Everyone knows that a Risk Assessment is a legal requirement but how many of us are actually getting it right. Much more than a tick in a box, risk assessment is the basis of effective safety management, but it’s easy to overlook crucial steps and make mistakes in the process.
Here are some of the most common mistakes and how to avoid them:
Have you chosen the right person for the job?
Anyone completing a risk assessment must be competent to do so. Competence can be defined as those with the necessary Knowledge, Ability, Training and Experience (KATE) to identify hazards and implement sensible, proportionate solutions. It’s possible to upskill someone from your own organisation but where high risk is involved always choose a professional.
Have you acted upon any findings from last time?
Were there things you needed to improve upon during your last risk assessment? Have you done these things? can you prove what measures you’ve put in place? If a previous risk assessment recommends action then you must take it.
Is it a team effort?
You are legally obliged to consult your staff as part of risk assessments, but beyond that, it’s just good sensible practice. You’re much more likely to have the support of and see the implementation of rules and measures if people are involved in the process. Risk assessment isn’t just about ticking boxes, make it a collaborative exercise.

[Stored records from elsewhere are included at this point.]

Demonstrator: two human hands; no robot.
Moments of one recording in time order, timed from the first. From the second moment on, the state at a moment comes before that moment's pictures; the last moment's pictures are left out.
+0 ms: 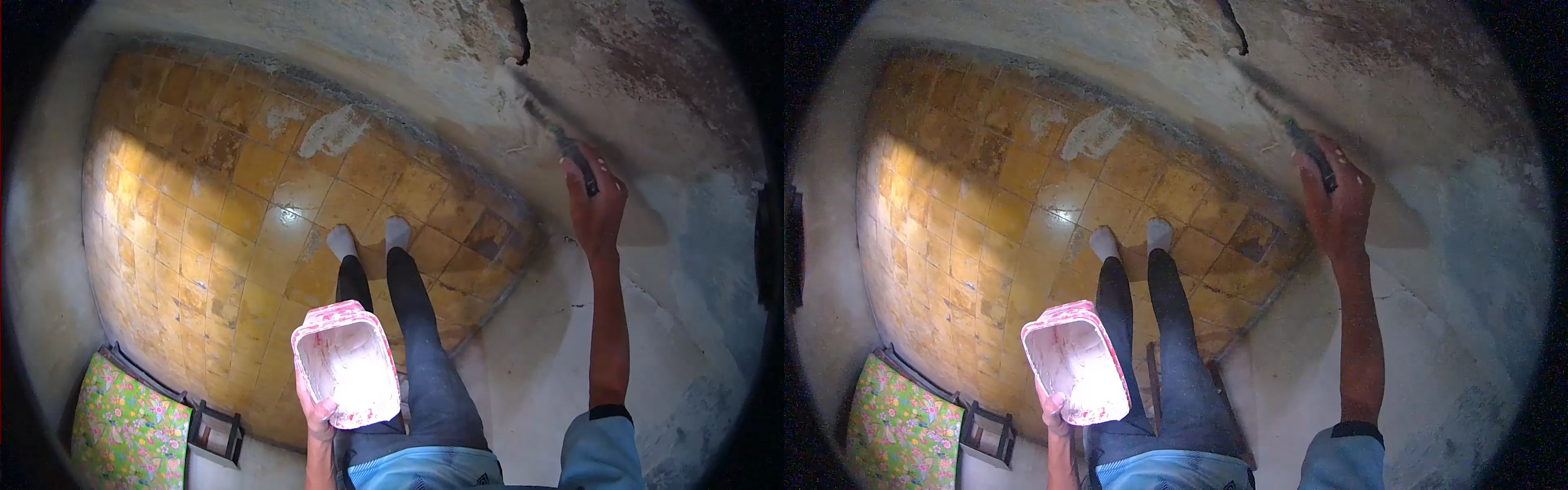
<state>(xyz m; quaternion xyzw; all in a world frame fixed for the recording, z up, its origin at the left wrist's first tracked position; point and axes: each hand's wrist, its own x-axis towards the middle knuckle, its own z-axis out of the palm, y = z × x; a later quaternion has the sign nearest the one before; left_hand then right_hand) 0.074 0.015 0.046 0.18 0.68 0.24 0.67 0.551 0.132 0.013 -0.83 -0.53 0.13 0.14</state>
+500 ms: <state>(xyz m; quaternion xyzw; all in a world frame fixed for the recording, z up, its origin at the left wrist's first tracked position) 0.075 0.012 0.048 0.18 0.68 0.24 0.67 0.544 0.141 0.029 -0.83 -0.51 0.15 0.18</state>
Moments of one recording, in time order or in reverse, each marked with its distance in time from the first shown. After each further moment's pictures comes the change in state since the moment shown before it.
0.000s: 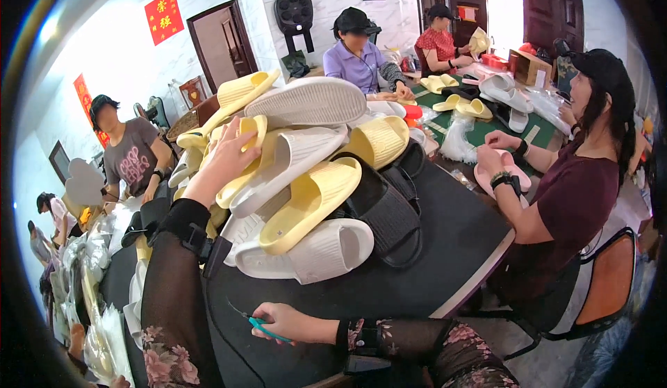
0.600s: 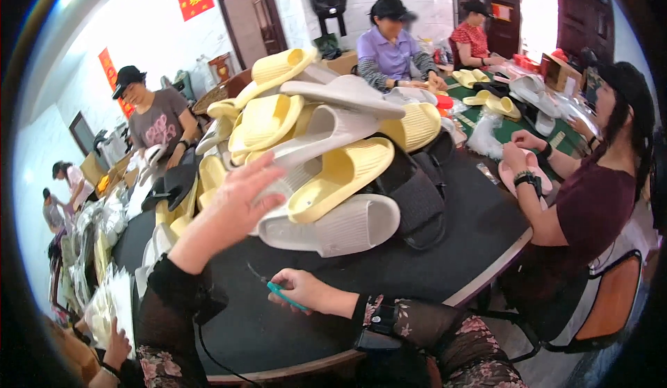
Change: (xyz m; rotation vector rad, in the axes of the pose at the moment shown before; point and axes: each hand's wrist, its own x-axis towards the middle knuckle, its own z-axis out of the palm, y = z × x) left_hand -0.153 0.072 -0.095 -0.270 -0.075 0.163; right_hand -0.004 -0.004 0.004 0.017 0.065 -0.016
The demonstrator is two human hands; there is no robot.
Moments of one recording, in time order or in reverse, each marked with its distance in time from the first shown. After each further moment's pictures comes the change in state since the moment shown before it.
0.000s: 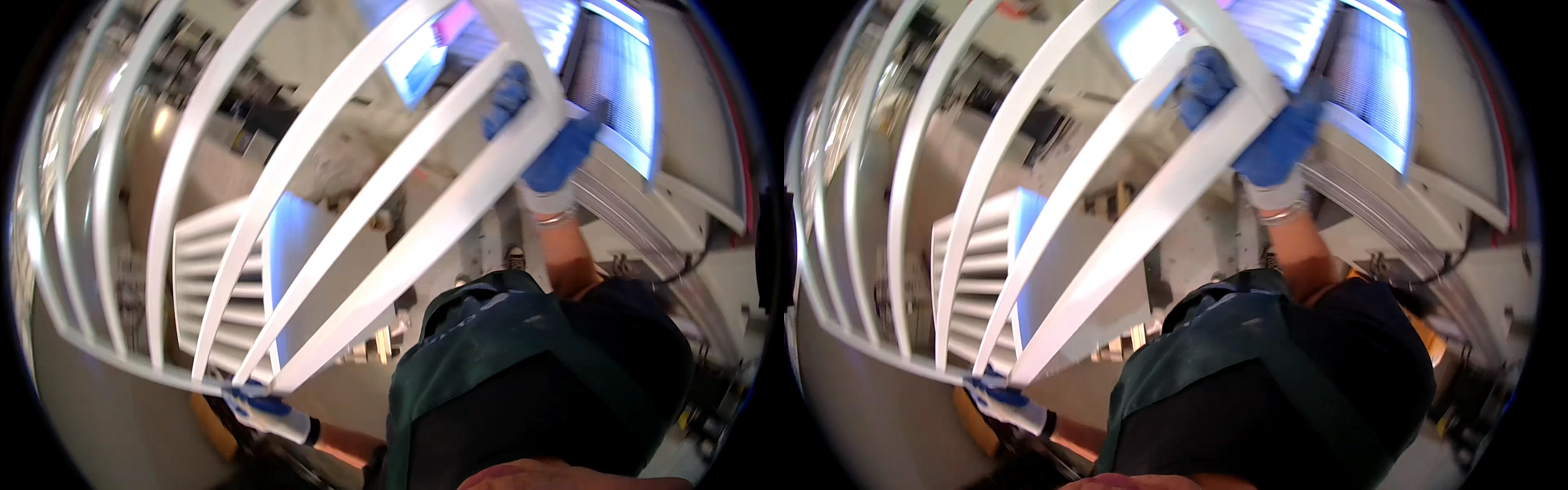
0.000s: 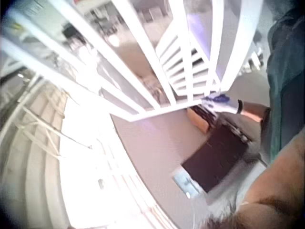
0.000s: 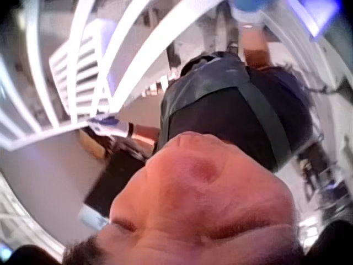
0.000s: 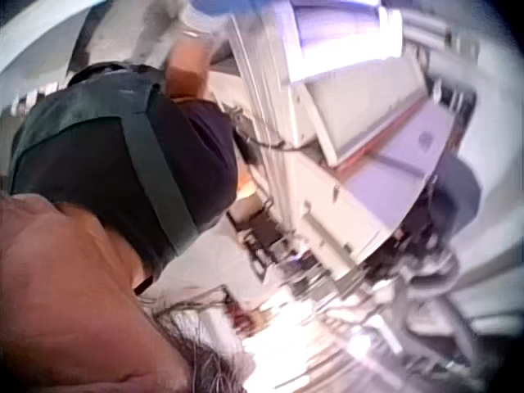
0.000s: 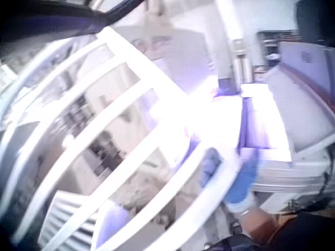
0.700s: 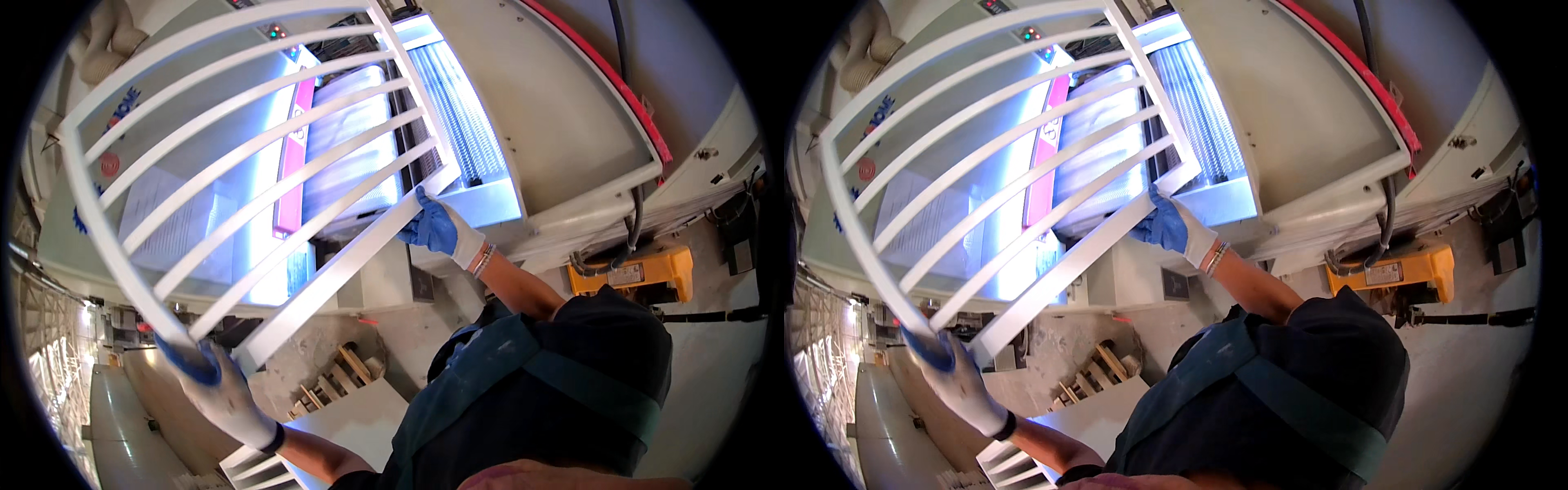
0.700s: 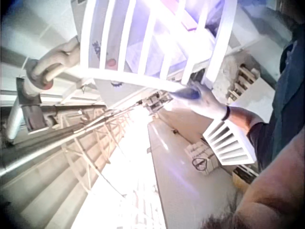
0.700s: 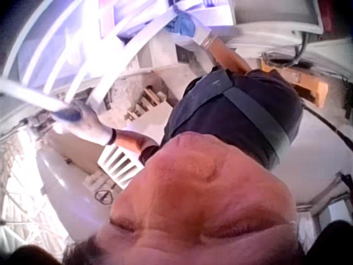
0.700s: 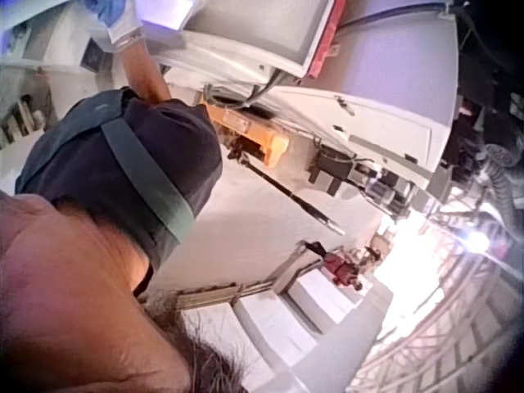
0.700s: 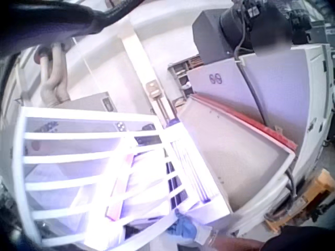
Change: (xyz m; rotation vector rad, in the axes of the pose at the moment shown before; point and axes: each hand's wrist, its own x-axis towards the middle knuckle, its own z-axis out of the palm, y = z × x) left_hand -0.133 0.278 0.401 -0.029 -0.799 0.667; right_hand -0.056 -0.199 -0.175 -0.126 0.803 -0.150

Are you following correct guidelines and standards?
Have things changed since your last risk assessment? are you fully aware of the legislation with which your business must comply? Many hazards have their own specific rules and regulations which you must be aware of and adhere to.\
Have you considered how someone may become injured?
Hazard and risk are often used interchangeably. The hazard is something that can cause harm such as moving machinery whilst the risk is how somebody could come to harm for example getting an arm trapped. The machinery might also present other risks and so you must be clear about each of these in your assessment.
Are you up to date?
Guidance often advises that risk assessments are annual – but they should be carried out whenever something changes or you are alerted to the presence of a new hazard.
This can be the introduction of new equipment or use of new chemicals or substances, changes to the level of risk such as staff turnover or high incidence of sickness or changes for your employees which directly impact their role such as pregnancy.